According to Jo Willetts, director of tax resources at Jackson Hewitt, IRS letters are most often sent for mismatched documents. The IRS gives benefits like the child tax credit, which allows parents to claim $2,000 per eligible kid. Individuals must prove eligibility for these benefits. 

The IRS will write if a person claims three children without newborns and no child tax credit. This doesn’t always imply they erred or tried to deceive the authorities. The IRS may be preparing a 2022 return for a May 2023 baby.

2. Your math or other information was wrong.

Informational and math issues may delay your tax return. By loading W-2s or 1099s into the system and retrieving data from past returns, electronic filing avoids these concerns. 

A skilled tax preparer can also reduce errors and miscalculations. These faults can still hinder the return process and cause unnecessary scrutiny.

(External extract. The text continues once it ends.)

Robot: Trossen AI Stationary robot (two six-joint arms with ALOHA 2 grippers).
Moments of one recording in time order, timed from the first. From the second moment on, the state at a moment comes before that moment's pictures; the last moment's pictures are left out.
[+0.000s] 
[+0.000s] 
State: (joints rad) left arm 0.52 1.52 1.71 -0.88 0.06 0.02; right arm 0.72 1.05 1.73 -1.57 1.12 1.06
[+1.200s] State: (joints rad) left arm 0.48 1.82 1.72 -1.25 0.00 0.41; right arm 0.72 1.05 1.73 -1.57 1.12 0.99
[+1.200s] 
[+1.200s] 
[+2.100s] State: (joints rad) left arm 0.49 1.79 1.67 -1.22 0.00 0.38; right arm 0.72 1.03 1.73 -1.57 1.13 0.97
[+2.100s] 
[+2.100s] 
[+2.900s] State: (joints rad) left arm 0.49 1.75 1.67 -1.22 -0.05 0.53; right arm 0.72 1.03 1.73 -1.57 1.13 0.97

3. Self-employed and misreport deductions

According to TurboTax tax expert Lisa Greene-Lewis, self-employed people should declare reasonable business costs. Receiving receipts and paperwork for deductions is crucial, she says. Tax deductions for home offices need usage for trade or company, not a dining table. 

Transportation expenditures must be verified, and deducting a personal car as a company expense is questionable. Business dinners are currently 50% deductible, down from 100% in 2021 and 2022. Record the meeting’s purpose, date, and attendee and save receipts to claim deductions.

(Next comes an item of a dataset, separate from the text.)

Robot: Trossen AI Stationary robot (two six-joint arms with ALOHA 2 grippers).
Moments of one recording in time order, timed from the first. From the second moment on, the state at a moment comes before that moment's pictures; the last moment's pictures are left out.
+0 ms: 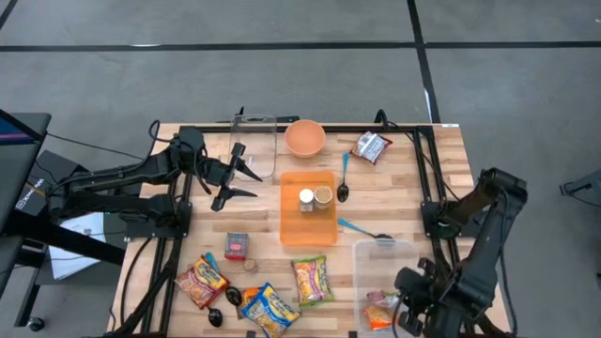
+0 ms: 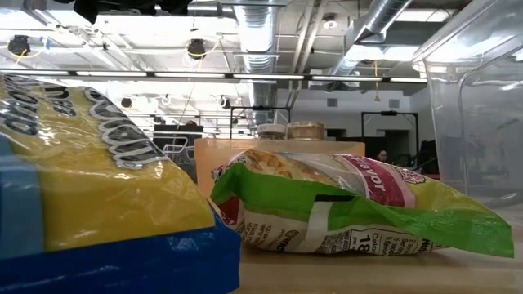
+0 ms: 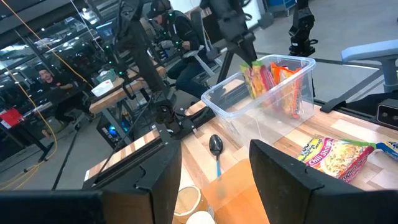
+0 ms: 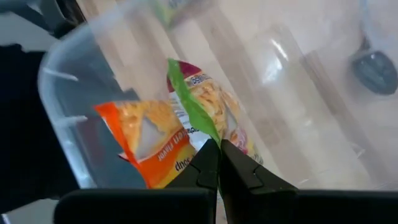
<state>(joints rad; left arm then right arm) 0.34 0.89 0.70 0.03 0.63 0.57 1.05 1.62 1.43 -1.19 0.35 1.56</state>
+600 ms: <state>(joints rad) 0.34 0.89 0.70 0.02 0.63 0.57 1.00 1.66 1.43 -1.09 0.31 1.47</state>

4. You overstate business costs and losses.

Business income taxpayers should submit a Schedule C form, but this might complicate their return and increase IRS interaction. According to Greene-Lewis, taxpayers should claim all eligible deductions and defend them with facts and supporting proof. Patent attorneys who make substantial travel expenditures are targeted by the IRS algorithm for unusual deductions. 

Small business owners with poor recordkeeping typically make spurious deductions that might be prohibited in an audit. Businesses that take incentives and credits they don’t qualify for may also raise concerns.

5. Your charitable deductions are excessive

The IRS checks returns for abnormalities in gifts including cash donations to recognized groups and item values to discover outsized charitable deductions.

 Software called the Discriminant Information Function system continually checks returns for abnormalities. Charity deductions are limited by the IRS, and exceeding them may result in investigation. Thus, every paperwork is essential to avoid difficulties.

6. Undeclared income

The IRS requires employers to submit W-2s or 1099s for freelancers and contractors earning above $600. 

The IRS compares reported income to the boss’s, noting savings account interest, investments, stock transactions, gaming wins, inheritances, and other income. Failure to record bitcoin capital gains may result in an audit.

Unclaimed income can accumulate in various businesses, including cash waiters and house painters. Government agencies often communicate, raising audit risks. 

Small-business owners often underreport, as most income is reported on Form 1099s. The IRS accepts tips from citizens, and its Whistleblower Program increases incentives to potentially 15%-30% of collected proceeds.